▶ **Requirement**
In the records below, the lines between the one holding "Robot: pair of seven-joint" and the one holding "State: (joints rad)", inclusive, are to be transcribed exactly; no pictures are to be included.

START Material provided

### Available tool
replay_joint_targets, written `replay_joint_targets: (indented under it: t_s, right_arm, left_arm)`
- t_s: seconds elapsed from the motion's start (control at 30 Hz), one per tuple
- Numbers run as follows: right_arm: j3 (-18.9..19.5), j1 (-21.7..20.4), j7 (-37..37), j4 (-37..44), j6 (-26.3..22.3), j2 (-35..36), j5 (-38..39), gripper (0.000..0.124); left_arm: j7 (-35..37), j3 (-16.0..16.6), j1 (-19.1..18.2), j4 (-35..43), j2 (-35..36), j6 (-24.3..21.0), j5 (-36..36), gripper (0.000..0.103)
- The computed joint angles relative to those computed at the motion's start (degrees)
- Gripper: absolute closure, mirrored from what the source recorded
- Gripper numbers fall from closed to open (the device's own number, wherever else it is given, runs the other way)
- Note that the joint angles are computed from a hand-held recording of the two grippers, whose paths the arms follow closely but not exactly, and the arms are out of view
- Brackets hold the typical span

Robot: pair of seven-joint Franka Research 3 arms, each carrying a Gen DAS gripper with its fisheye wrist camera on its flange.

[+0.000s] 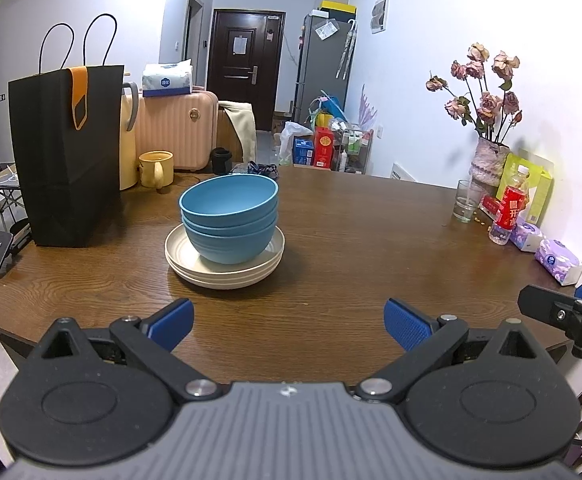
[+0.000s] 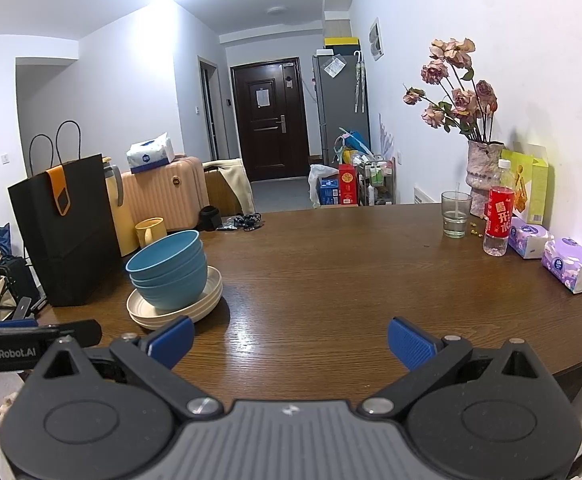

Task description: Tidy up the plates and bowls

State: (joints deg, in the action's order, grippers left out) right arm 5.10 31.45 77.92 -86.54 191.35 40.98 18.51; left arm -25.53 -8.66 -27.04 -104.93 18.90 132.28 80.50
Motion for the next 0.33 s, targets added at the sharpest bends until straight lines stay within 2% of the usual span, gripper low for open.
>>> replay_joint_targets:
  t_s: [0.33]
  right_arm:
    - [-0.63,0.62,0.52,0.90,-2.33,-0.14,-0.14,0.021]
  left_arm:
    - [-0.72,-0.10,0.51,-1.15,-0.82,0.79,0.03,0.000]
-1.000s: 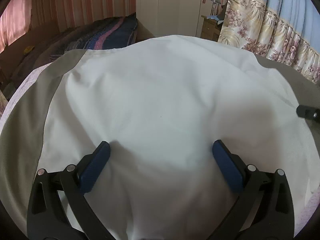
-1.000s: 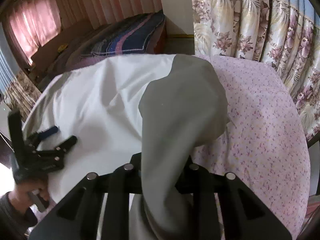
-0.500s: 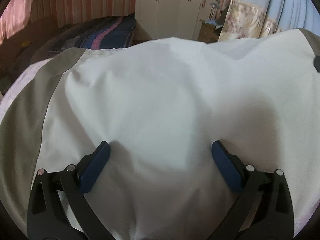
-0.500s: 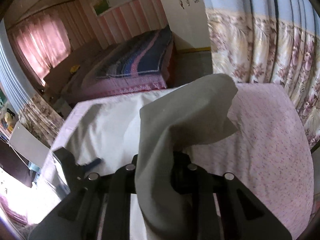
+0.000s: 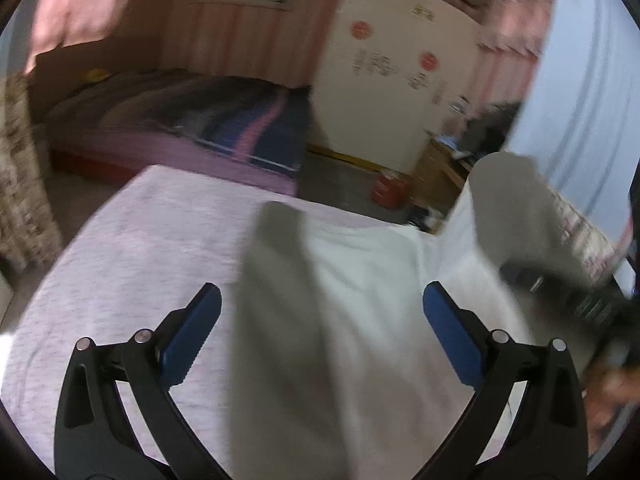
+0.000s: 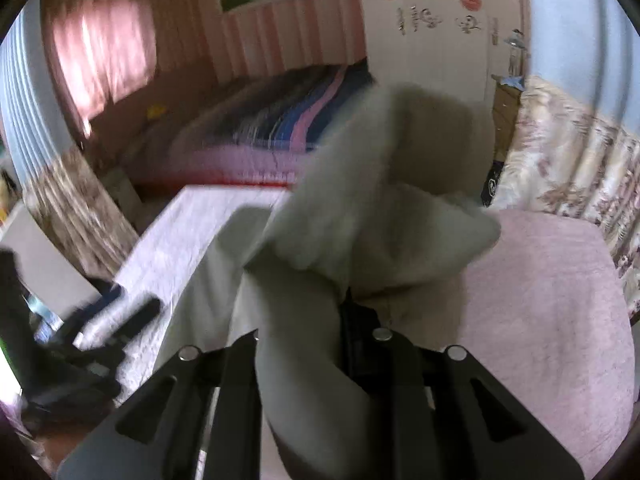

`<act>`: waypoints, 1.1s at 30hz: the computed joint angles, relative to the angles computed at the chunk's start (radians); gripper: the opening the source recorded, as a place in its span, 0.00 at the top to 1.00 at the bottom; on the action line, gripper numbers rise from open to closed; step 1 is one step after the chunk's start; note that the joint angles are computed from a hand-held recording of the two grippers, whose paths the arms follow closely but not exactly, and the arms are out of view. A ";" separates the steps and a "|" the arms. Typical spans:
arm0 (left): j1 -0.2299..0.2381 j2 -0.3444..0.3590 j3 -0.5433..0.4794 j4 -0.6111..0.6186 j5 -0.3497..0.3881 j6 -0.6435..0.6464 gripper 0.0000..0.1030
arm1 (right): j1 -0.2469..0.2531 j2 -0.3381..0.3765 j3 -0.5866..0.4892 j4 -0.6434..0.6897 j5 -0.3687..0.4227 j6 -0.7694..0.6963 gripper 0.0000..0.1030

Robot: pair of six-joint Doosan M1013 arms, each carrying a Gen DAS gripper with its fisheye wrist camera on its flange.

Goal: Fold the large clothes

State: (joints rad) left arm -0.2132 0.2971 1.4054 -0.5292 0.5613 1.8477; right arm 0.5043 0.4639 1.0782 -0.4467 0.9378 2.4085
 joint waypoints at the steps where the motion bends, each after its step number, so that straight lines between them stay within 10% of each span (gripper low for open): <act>1: 0.014 -0.001 0.005 -0.003 0.003 -0.008 0.03 | 0.017 0.035 -0.034 -0.013 0.038 -0.011 0.84; 8: 0.092 -0.018 0.051 0.077 0.043 -0.066 0.03 | 0.077 0.177 -0.130 -0.099 0.203 0.033 0.71; 12: 0.126 -0.026 0.061 0.129 0.079 -0.093 0.03 | 0.102 0.163 -0.114 -0.134 0.144 0.071 0.31; 17: 0.133 -0.055 0.062 0.117 0.089 -0.071 0.03 | 0.089 -0.013 0.052 -0.059 -0.123 0.149 0.27; 20: 0.114 -0.080 0.069 0.037 0.110 0.022 0.03 | 0.094 -0.141 0.189 -0.269 -0.216 0.304 0.15; 24: 0.071 -0.111 0.099 -0.093 0.123 0.120 0.03 | 0.125 -0.204 0.276 -0.629 0.014 0.454 0.10; 33: -0.109 -0.099 0.103 -0.019 0.157 0.098 0.03 | 0.008 -0.307 0.496 -0.496 0.011 0.502 0.10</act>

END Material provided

▶ **Output**
Robot: pair of seven-joint Franka Research 3 arms, each carrying a Gen DAS gripper with its fisheye wrist camera on its flange.

[+0.000s] 
[+0.000s] 

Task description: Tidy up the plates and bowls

State: (joints deg, in the action's order, grippers left out) right arm 5.10 31.45 77.92 -86.54 191.35 40.98 18.51; left arm -25.53 -8.66 -27.04 -104.93 18.90 132.28 80.50
Motion for the next 0.33 s, targets added at the sharpest bends until straight lines stay within 2% of the usual span, gripper low for open.
>>> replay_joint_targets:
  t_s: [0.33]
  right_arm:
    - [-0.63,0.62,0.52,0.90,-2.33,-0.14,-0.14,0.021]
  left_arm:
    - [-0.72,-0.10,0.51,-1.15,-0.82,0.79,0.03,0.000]
-1.000s: 
-1.000s: 
-0.500s: 
-0.500s: 
+0.000s: 
+0.000s: 

`<act>`: waypoints, 1.1s at 30hz: the computed joint angles, relative to the angles computed at the chunk's start (radians); gripper: the opening the source recorded, as a place in its span, 0.00 at the top to 1.00 at the bottom; on the action line, gripper numbers rise from open to closed; step 1 is one step after the chunk's start; note that the joint angles are computed from a hand-held recording of the two grippers, whose paths the arms follow closely but not exactly, and the arms are out of view. A ";" separates the steps and a "|" the arms. Typical spans:
arm0 (left): j1 -0.2299..0.2381 j2 -0.3444..0.3590 j3 -0.5433..0.4794 j4 -0.6111..0.6186 j5 -0.3497..0.3881 j6 -0.6435..0.6464 gripper 0.0000..0.1030
arm1 (right): j1 -0.2469..0.2531 j2 -0.3381..0.3765 j3 -0.5866..0.4892 j4 -0.6434..0.6897 j5 -0.3687..0.4227 j6 -0.7694..0.6963 gripper 0.0000..0.1030

Robot: pair of six-joint Doosan M1013 arms, each carrying a Gen DAS gripper with its fisheye wrist camera on its flange.

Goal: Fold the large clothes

State: (joints rad) left arm -0.2132 0.2971 1.4054 -0.5292 0.5613 1.8477; right arm 0.5043 0.4639 1.0782 -0.4467 0.9378 2.4085

This completes the response.